Write the data out again exactly, with every picture removed.

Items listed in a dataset
Segment Open

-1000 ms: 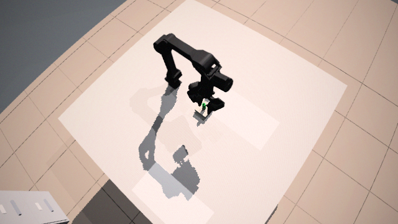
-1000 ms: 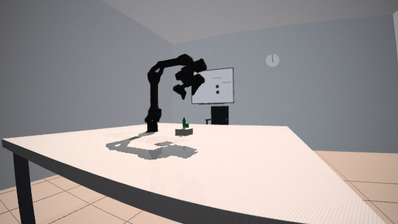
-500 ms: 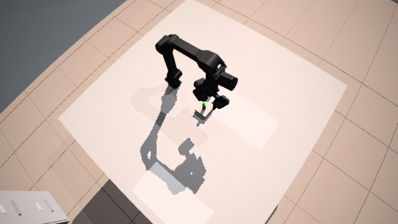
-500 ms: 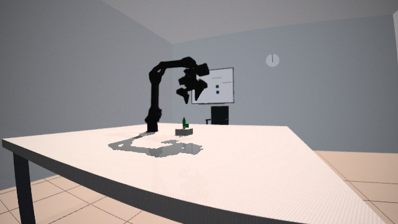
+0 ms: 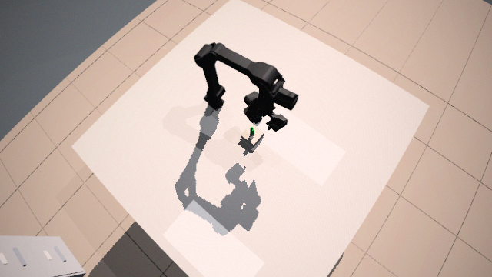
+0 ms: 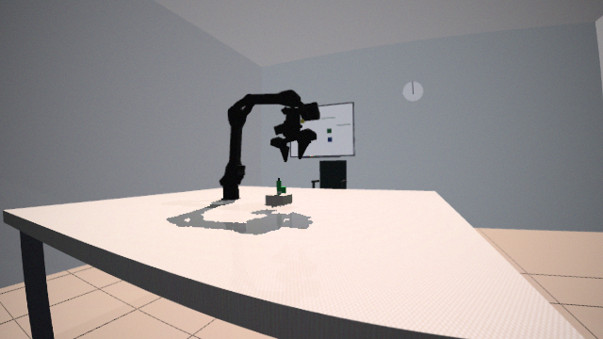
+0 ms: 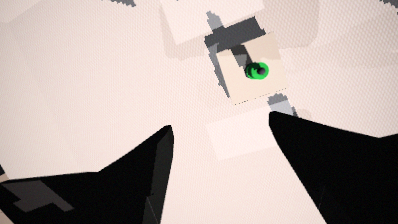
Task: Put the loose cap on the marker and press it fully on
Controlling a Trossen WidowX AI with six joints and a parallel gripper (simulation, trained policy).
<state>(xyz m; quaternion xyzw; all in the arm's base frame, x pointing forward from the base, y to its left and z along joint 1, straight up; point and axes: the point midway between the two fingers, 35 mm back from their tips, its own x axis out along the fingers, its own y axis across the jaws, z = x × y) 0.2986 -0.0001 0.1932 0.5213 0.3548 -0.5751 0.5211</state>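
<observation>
Now: the green cap 90 mm behind my gripper tip, 90 mm to the left of it and 130 mm below it. Also, from my gripper tip: holder block: 50 mm behind, 20 mm to the right, 140 mm below.
</observation>
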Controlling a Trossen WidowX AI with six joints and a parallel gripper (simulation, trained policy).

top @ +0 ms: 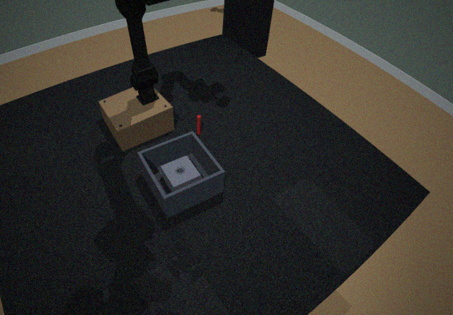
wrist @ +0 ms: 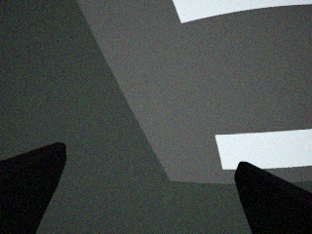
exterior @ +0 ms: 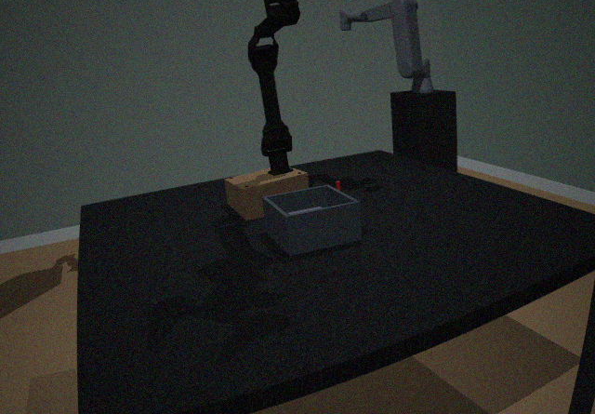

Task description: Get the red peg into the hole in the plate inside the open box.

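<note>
Now: the red peg 74 cm below my gripper tip, 20 cm to the left of it and 20 cm behind it. From my gripper tip the other things lie so: grey box 75 cm below, 4 cm to the left, 4 cm behind.
</note>
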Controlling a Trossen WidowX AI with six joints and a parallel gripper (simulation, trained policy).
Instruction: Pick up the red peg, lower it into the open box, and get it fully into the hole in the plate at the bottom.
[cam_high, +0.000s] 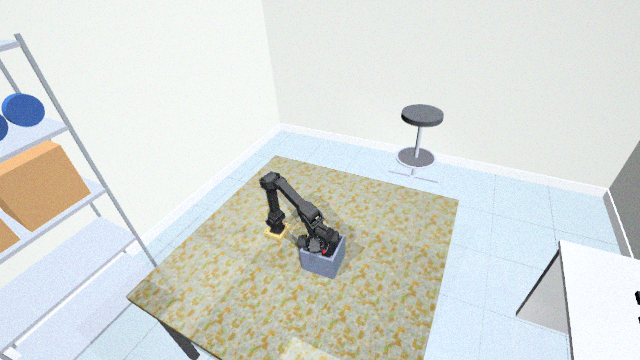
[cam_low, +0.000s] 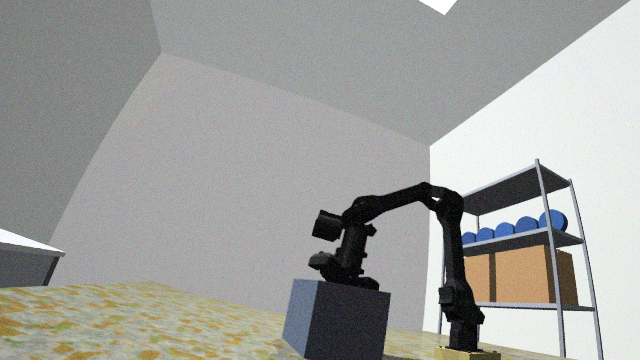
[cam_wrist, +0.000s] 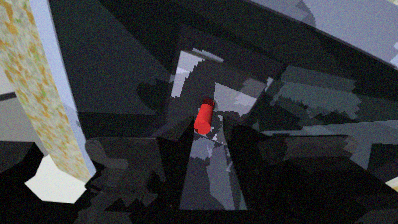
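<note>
Right now my gripper tip is 2 cm above the red peg. Also, from my gripper tip: plate 1 cm ahead, 4 cm below.
</note>
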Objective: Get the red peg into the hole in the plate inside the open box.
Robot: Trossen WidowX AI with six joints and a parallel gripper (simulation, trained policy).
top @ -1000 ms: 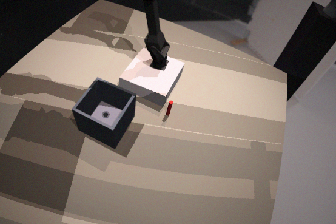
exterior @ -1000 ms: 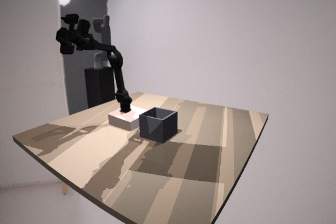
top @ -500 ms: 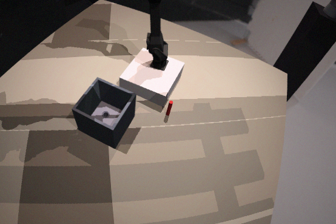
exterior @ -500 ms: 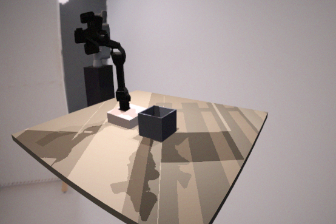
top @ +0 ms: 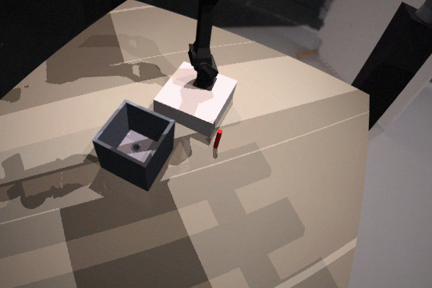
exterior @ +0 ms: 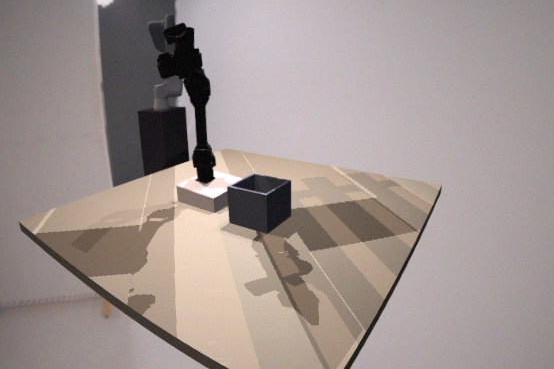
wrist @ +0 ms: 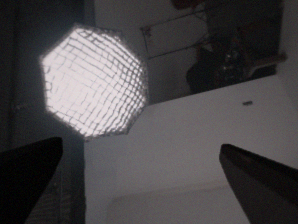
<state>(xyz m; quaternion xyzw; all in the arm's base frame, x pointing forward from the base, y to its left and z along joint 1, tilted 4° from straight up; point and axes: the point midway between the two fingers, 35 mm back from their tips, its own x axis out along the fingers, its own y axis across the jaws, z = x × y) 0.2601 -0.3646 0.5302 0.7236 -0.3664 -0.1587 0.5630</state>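
My gripper tip is now 130 mm past the red peg, 530 mm to the right of it and 530 mm above it. From my gripper tip the other things lie so: pale plate (10 mm ahead, 320 mm to the left, 530 mm below).
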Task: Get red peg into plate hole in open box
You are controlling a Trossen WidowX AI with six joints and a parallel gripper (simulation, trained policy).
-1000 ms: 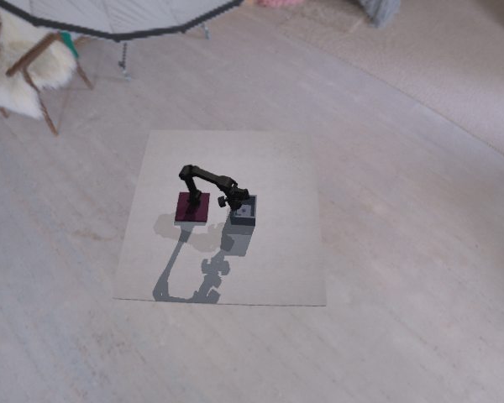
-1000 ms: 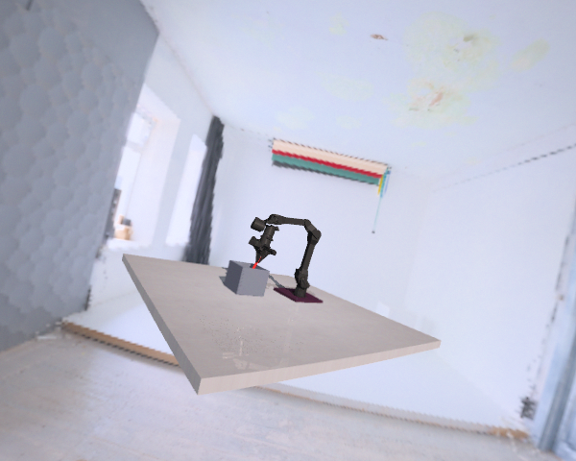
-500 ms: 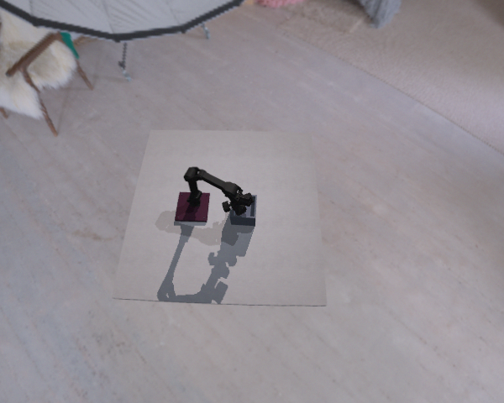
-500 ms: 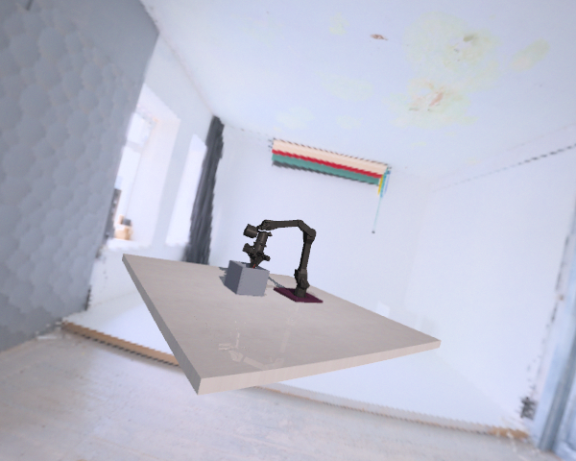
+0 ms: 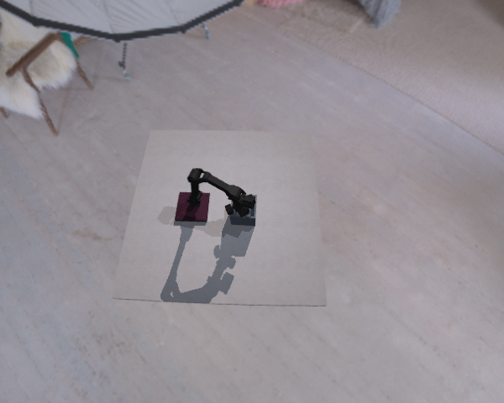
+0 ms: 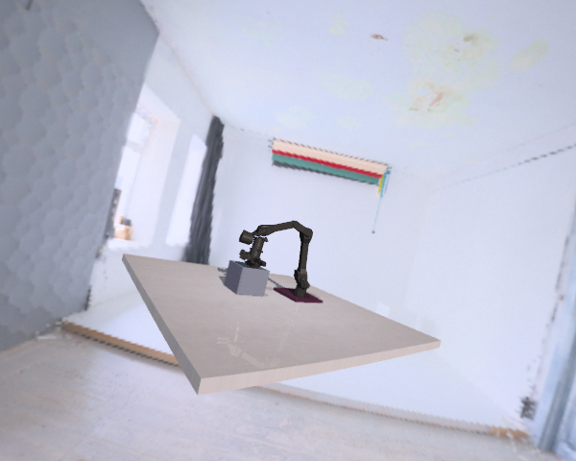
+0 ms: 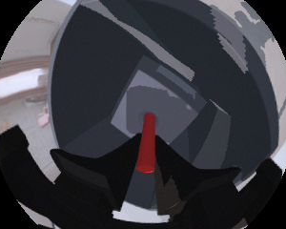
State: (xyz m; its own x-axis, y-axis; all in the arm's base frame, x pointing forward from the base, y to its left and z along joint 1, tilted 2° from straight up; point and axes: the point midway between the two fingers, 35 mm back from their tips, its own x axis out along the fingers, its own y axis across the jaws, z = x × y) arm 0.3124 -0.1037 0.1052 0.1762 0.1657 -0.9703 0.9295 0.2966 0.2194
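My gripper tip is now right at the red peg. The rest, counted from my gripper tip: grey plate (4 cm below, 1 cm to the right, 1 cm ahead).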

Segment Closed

> **RESPONSE**
-1000 ms: 
-1000 ms: 
-500 ms: 
-500 ms: 
+0 ms: 
+0 ms: 
+0 ms: 
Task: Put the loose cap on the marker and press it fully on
Controlling a Trossen WidowX AI with six joints and a parallel gripper (simulation, trained policy).
<state>(xyz m; quaternion xyzw; all in the arm's base frame, x pointing forward from the base, y to its left and z along joint 1, straight up; point and axes: the point midway between the two fingers, 35 mm back from their tips, its own x axis out along the fingers, its own y axis across the jaws, z = x × y) 0.2986 -0.0001 0.1932 0.5213 0.3548 -0.5751 0.5211</state>
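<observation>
Now: the green cap 90 mm behind my gripper tip, 90 mm to the left of it and 130 mm below it. Also, from my gripper tip: holder block: 50 mm behind, 20 mm to the right, 140 mm below.
</observation>
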Controlling a Trossen WidowX AI with six joints and a parallel gripper (simulation, trained policy).

top @ +0 ms: 
wrist @ +0 ms: 
exterior @ +0 ms: 

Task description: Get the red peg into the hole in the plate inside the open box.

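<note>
Now: the red peg 74 cm below my gripper tip, 20 cm to the left of it and 20 cm behind it. From my gripper tip the other things lie so: grey box 75 cm below, 4 cm to the left, 4 cm behind.
</note>
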Controlling a Trossen WidowX AI with six joints and a parallel gripper (simulation, trained policy).
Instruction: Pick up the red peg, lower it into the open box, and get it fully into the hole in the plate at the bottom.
[cam_high, +0.000s] 
[cam_low, +0.000s] 
[cam_wrist, +0.000s] 
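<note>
Right now my gripper tip is 2 cm above the red peg. Also, from my gripper tip: plate 1 cm ahead, 4 cm below.
</note>
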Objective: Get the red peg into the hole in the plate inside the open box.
Robot: Trossen WidowX AI with six joints and a parallel gripper (simulation, trained policy).
top @ -1000 ms: 
exterior @ -1000 ms: 
top @ -500 ms: 
exterior @ -500 ms: 
top @ +0 ms: 
exterior @ +0 ms: 
wrist @ +0 ms: 
<state>(xyz m; quaternion xyzw; all in the arm's base frame, x pointing forward from the base, y to its left and z along joint 1, tilted 4° from straight up; point and axes: the point midway between the two fingers, 35 mm back from their tips, its own x axis out along the fingers, its own y axis across the jaws, z = x × y) 0.2601 -0.3646 0.5302 0.7236 -0.3664 -0.1587 0.5630</state>
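My gripper tip is now 130 mm past the red peg, 530 mm to the right of it and 530 mm above it. From my gripper tip the other things lie so: pale plate (10 mm ahead, 320 mm to the left, 530 mm below).
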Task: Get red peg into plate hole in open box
You are controlling a Trossen WidowX AI with six joints and a parallel gripper (simulation, trained policy).
-1000 ms: 
-1000 ms: 
-500 ms: 
-500 ms: 
+0 ms: 
+0 ms: 
+0 ms: 
State: (xyz m; its own x-axis, y-axis; all in the arm's base frame, x pointing forward from the base, y to its left and z along joint 1, tilted 2° from straight up; point and axes: the point midway between the two fingers, 35 mm back from their tips, its own x axis out along the fingers, its own y axis across the jaws, z = x × y) arm 0.3124 -0.1037 0.1052 0.1762 0.1657 -0.9703 0.9295 0.2966 0.2194
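My gripper tip is now right at the red peg. The rest, counted from my gripper tip: grey plate (4 cm below, 1 cm to the right, 1 cm ahead).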

The exercise is done, with nothing left to add.